If the mth term of an AP is 1/n and nth term is 1/m, then find the sum to mn terms.

To solve the problem step by step, we will use the properties of arithmetic progressions (AP). ### Step 1: Understand the Given Information We are given that the m-th term of an AP is \( \frac{1}{n} \) and the n-th term is \( \frac{1}{m} \). ### Step 2: Write the General Formula for the m-th and n-th Terms The m-th term of an AP can be expressed as: \[ a_m = a + (m-1)d \] where \( a \) is the first term and \( d \) is the common difference.
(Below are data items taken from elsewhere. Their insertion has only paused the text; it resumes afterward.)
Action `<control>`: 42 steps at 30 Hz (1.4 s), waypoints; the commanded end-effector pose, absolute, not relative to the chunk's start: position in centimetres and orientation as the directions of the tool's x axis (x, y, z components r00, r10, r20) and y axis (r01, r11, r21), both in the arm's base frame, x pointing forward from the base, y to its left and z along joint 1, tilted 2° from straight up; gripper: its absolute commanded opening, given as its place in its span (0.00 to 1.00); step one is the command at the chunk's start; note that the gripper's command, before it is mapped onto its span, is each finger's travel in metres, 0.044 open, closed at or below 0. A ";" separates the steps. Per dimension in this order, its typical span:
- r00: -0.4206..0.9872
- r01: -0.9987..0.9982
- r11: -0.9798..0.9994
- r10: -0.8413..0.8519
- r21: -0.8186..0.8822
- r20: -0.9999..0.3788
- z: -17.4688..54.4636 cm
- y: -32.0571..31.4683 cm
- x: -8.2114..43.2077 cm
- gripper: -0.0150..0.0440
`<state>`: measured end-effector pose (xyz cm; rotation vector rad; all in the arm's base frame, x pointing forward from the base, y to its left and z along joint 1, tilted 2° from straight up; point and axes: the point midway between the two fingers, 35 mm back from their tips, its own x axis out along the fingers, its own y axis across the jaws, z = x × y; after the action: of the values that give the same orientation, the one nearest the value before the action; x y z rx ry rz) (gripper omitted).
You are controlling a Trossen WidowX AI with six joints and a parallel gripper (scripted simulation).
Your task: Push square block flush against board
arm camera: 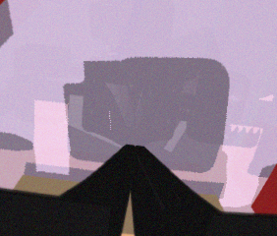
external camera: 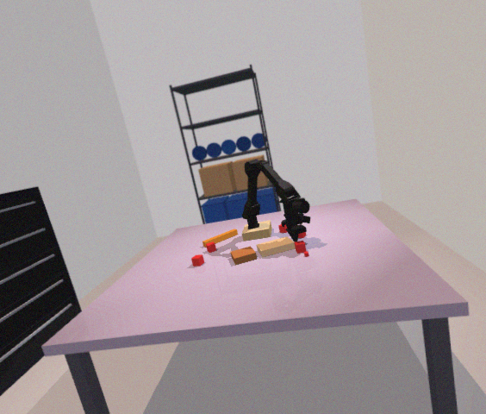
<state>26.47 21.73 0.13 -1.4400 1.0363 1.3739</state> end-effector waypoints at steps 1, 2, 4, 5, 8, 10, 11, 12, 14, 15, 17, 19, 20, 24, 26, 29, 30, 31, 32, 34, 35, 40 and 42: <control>0.040 -0.960 -0.279 -0.007 -0.037 -0.999 -0.1 21.1 26.4 0.25; 0.040 -0.960 -0.279 -0.007 -0.037 -0.999 -0.1 20.9 26.5 0.25; 0.041 -0.960 -0.279 -0.007 -0.037 -0.999 -0.1 20.7 26.6 0.25; 0.041 -0.960 -0.279 -0.007 -0.037 -0.999 -0.1 20.6 26.6 0.25; 0.041 -0.960 -0.279 -0.008 -0.037 -0.999 -0.1 20.2 26.7 0.25; 0.041 -0.960 -0.279 -0.008 -0.037 -0.999 -0.1 19.9 26.8 0.25; 0.041 -0.960 -0.279 -0.008 -0.037 -0.999 -0.1 19.8 26.8 0.25; 0.041 -0.960 -0.279 -0.008 -0.037 -0.999 -0.1 19.7 26.8 0.25; 0.041 -0.960 -0.279 -0.008 -0.037 -0.999 -0.1 19.4 26.9 0.25; 0.041 -0.960 -0.279 -0.008 -0.037 -0.999 0.0 19.3 27.0 0.25; 0.041 -0.960 -0.279 -0.008 -0.037 -0.999 0.0 19.1 27.0 0.25; 0.041 -0.960 -0.279 -0.009 -0.037 -0.999 0.0 18.8 27.1 0.25; 0.041 -0.960 -0.279 -0.009 -0.037 -0.999 0.0 18.7 27.1 0.25; 0.041 -0.960 -0.279 -0.009 -0.037 -0.999 0.0 18.7 27.1 0.25; 0.041 -0.960 -0.279 -0.009 -0.037 -0.999 0.0 19.0 27.1 0.25; 0.041 -0.960 -0.279 -0.008 -0.037 -0.999 0.0 19.4 27.0 0.25; 0.041 -0.960 -0.279 -0.008 -0.037 -0.999 0.0 19.6 27.0 0.25; 0.041 -0.960 -0.279 -0.008 -0.037 -0.999 0.0 19.7 27.0 0.25; 0.041 -0.960 -0.279 -0.008 -0.037 -0.999 0.0 19.9 27.0 0.25; 0.041 -0.960 -0.279 -0.008 -0.037 -0.999 0.0 20.2 26.9 0.25; 0.041 -0.960 -0.279 -0.007 -0.037 -0.999 0.0 20.4 26.9 0.25; 0.041 -0.960 -0.279 -0.007 -0.037 -0.999 0.0 21.2 26.8 0.25; 0.041 -0.960 -0.279 -0.007 -0.037 -0.999 0.0 21.5 26.7 0.25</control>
<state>26.65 20.92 0.02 -1.4410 1.0374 1.3815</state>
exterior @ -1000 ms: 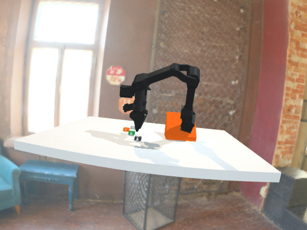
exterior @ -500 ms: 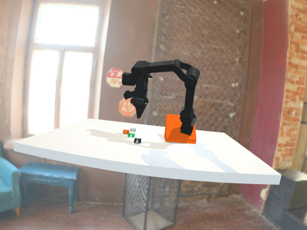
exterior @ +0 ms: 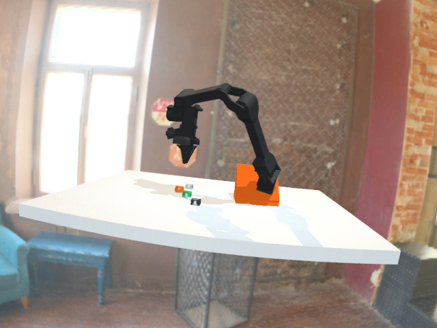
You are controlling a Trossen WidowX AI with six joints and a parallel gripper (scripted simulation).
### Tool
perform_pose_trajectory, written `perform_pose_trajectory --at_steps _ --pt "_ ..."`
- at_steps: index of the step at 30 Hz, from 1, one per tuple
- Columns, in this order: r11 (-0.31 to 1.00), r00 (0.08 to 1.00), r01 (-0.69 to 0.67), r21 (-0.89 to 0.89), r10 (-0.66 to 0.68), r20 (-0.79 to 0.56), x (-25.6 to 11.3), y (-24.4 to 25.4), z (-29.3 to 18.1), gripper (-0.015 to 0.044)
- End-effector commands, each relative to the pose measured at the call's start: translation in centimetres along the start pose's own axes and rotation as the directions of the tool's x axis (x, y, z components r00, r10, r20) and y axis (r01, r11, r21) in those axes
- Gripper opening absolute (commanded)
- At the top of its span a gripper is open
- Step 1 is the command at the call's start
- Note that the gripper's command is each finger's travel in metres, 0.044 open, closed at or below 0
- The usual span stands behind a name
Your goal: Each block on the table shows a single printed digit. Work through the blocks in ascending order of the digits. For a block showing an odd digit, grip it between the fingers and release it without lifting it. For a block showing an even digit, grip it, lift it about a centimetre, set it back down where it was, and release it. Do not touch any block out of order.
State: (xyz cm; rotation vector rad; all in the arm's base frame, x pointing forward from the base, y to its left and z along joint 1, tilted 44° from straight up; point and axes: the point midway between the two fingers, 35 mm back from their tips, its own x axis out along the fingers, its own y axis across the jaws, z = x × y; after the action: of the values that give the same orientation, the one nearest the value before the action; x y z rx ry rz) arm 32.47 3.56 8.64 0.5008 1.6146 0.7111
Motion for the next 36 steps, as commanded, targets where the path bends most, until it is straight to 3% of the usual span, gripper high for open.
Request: perform_pose_trajectory --at_steps 1,6,13,15,20,24,36 --pt "1.000 1.000 0.014 -0.024 -0.014 0.004 -0.2 -4.6 2.0 0.0120" --pt "0.999 1.000 0.019 -0.046 -0.019 -0.006 0.1 -9.5 3.1 0.0120" --pt "0.999 1.000 0.019 -0.048 -0.019 -0.007 0.2 -9.9 3.1 0.0120" --pt "0.999 1.000 0.019 -0.048 -0.019 -0.006 1.3 -10.0 3.3 0.0172" --pt "0.999 1.000 0.016 -0.049 -0.016 -0.006 8.0 -10.0 3.1 0.0304" --pt "0.999 1.000 0.015 -0.049 -0.016 -0.006 8.3 -10.0 3.1 0.0400" --pt "0.999 1.000 0.015 -0.049 -0.015 -0.006 9.9 -10.0 3.1 0.0400"
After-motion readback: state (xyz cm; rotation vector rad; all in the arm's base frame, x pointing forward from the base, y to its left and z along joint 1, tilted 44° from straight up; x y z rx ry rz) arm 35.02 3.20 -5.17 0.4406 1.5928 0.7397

Similarly, the n-th term can be expressed as: \[ a_n = a + (n-1)d \] ### Step 3: Set Up the Equations From the information given: 1. \( a + (m-1)d = \frac{1}{n} \) (Equation 1) 2. \( a + (n-1)d = \frac{1}{m} \) (Equation 2) ### Step 4: Subtract the Two Equations Subtract Equation 2 from Equation 1: \[ (a + (m-1)d) - (a + (n-1)d) = \frac{1}{n} - \frac{1}{m} \] This simplifies to: \[ (m-n)d = \frac{1}{n} - \frac{1}{m} \] ### Step 5: Simplify the Right Side The right side can be simplified: \[ \frac{1}{n} - \frac{1}{m} = \frac{m-n}{mn} \] Thus, we have: \[ (m-n)d = \frac{m-n}{mn} \] ### Step 6: Solve for d Assuming \( m \neq n \), we can divide both sides by \( m-n \): \[ d = \frac{1}{mn} \] ### Step 7: Substitute d Back to Find a Now, substitute \( d \) back into Equation 1 to find \( a \): \[ a + (m-1)\left(\frac{1}{mn}\right) = \frac{1}{n} \] This simplifies to: \[ a + \frac{m-1}{mn} = \frac{1}{n} \] Rearranging gives: \[ a = \frac{1}{n} - \frac{m-1}{mn} \] Finding a common denominator: \[ a = \frac{m - (m-1)}{mn} = \frac{1}{mn} \] ### Step 8: Find the Sum of mn Terms The sum of the first \( N \) terms of an AP is given by: \[ S_N = \frac{N}{2} \left(2a + (N-1)d\right) \] For \( N = mn \): \[ S_{mn} = \frac{mn}{2} \left(2\left(\frac{1}{mn}\right) + (mn-1)\left(\frac{1}{mn}\right)\right) \] This simplifies to: \[ S_{mn} = \frac{mn}{2} \left(\frac{2}{mn} + \frac{mn - 1}{mn}\right) \] \[ = \frac{mn}{2} \left(\frac{2 + mn - 1}{mn}\right) = \frac{mn}{2} \cdot \frac{mn + 1}{mn} \] \[ = \frac{mn + 1}{2} \] ### Final Answer Thus, the sum of the first \( mn \) terms is: \[ \boxed{\frac{mn + 1}{2}} \]